Андрон решил — надо сдаваться. Сам, порезав голову, обрился наголо, одел чего похуже, взял харчи и, категорически запретив провожать себя, поехал зайцем служить отечеству.
Около военкомата жизнь кипела ключом. Шумно волновалось людское море, хмельное, разношёрстное, похожее на стадо. Кто-то песни орал и гитару терзал, кто-то лихо выламывался в плясе, только за бесшабашностью и куражом угадывался мрак тоскливой безысходности. Молодцевато стучали каблуки, с сорокоградусной удалью звенели стаканы, женщины, всхлипывая, пускали слезу, что-то говорили дрожащими губами. А над толпой, над людскими головами, метался командирский, усиленный мегафоном голос:
— Первая команда! Кругом! По автобусам!
Никакой интонации, никакого выражения — сталь, сталь, сталь.

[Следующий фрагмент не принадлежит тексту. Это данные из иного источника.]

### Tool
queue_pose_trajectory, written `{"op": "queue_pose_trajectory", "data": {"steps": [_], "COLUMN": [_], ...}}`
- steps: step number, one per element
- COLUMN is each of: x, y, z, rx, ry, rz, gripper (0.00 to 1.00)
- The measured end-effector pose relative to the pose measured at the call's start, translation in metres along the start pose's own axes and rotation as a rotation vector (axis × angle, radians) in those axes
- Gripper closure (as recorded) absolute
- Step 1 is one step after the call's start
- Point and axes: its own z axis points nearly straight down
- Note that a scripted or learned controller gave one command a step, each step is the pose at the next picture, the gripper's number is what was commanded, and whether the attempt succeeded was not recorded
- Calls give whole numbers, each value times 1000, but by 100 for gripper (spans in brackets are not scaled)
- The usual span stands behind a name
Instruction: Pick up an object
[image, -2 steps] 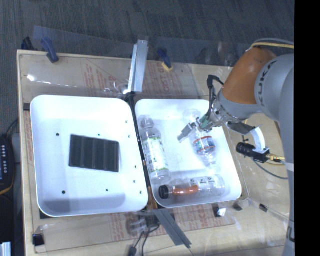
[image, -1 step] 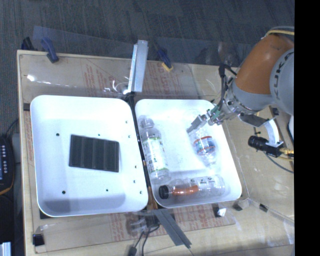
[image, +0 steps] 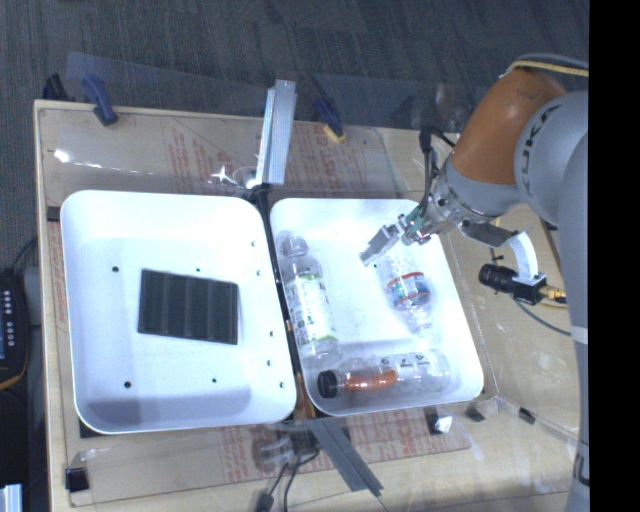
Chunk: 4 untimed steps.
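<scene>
Although the two-finger gripper (image: 385, 243) hung with its fingers parted, holding nothing, beside the cap of the small clear plastic bottle with a blue-red label (image: 409, 289) near the right white bin's (image: 345, 220) far right corner, a clean grasp looked uncertain. The smooth round bottle could have rolled or slipped aside as the fingers closed.

Light wooden bench top (image: 150, 135) under clear plastic sheeting, blue clamps (image: 98, 97) along its far edge (two visible), dark grey carpeted floor (image: 200, 40) beyond, upright metal bracket (image: 276, 130) between the bins, even overhead lighting
</scene>
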Motion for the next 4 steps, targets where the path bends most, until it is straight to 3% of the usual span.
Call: {"op": "queue_pose_trajectory", "data": {"steps": [1, 3, 4], "x": [-6, -2, -3], "y": [16, 12, 13], "z": [-1, 24, 9], "rx": [-1, 0, -1], "ry": [-1, 2, -1], "rz": [-22, -112, -175], "gripper": [0, 0, 0]}}
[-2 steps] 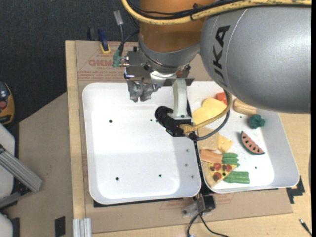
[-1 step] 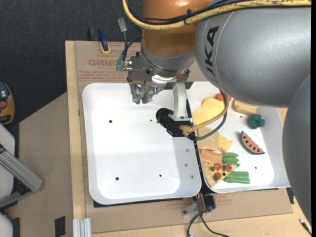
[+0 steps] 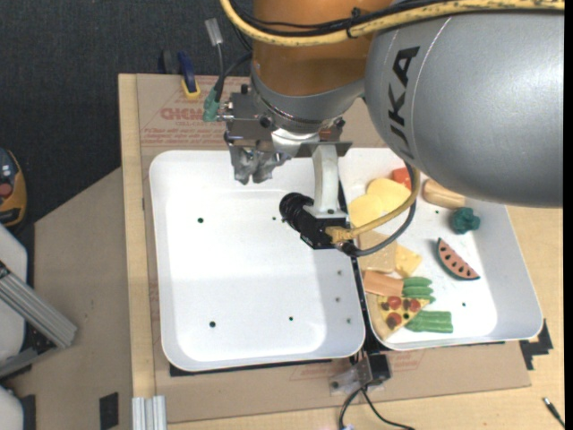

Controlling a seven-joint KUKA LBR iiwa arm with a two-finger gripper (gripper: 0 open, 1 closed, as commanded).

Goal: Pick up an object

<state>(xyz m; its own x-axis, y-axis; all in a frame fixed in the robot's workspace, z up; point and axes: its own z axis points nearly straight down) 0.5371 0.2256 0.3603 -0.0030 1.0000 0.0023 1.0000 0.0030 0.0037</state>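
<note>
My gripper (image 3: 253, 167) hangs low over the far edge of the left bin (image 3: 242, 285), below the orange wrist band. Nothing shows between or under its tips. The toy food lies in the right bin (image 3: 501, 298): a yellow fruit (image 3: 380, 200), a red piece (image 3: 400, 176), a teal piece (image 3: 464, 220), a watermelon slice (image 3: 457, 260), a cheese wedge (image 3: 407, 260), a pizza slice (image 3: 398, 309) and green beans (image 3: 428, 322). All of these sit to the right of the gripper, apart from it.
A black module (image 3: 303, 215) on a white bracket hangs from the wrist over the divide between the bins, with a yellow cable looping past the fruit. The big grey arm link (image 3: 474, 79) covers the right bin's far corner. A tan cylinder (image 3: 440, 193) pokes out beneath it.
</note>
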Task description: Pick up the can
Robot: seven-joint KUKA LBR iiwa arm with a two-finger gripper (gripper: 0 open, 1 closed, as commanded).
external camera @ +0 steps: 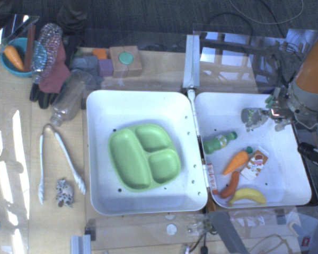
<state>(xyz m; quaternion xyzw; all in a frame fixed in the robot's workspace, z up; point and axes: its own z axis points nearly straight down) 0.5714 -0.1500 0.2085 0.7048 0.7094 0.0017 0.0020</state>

«Ну базар-вокзал. Словно баранов на убой», — Андрон прерывисто вздохнул, сплюнул и вдруг увидел мать — Варвара Ардальоновна, стоя у стены, тихо плакала и, не отрываясь, вглядывалась в толпу.
«Эх, мама, мама», — Андрон смешался с толпой, нашёл свою команду, забился в автобус, в горле у него залип горький отвратительный ком.
Потом тронулись. Автобусы колонной потянулись по Стачек, у станции метро повернули к Обводному и набережной, мимо объединения «Красный треугольник» — оно же «гондонная фабрика» — направились к Балтийскому вокзалу. Однако проехали и его, и Варшавский, остановились у храма Воскресения Христа, перепрофилированный ещё давно в Дворец культуры имени Карла Маркса. Здесь призывников построили во дворе, тщательно пересчитали и приказали выложить из вещмешков все хрупкое и бьющееся. Кто достал флакон одеколона, кто термос с чаем, кто банку из-под майонеза с домашним винегретом. Следующий приказ был таков — поднять скарб над головой и бросить наземь. Сразу хрустнуло, звякнуло, кое у кого на глазах выступили слезы. В воздухе густо запахло водкой.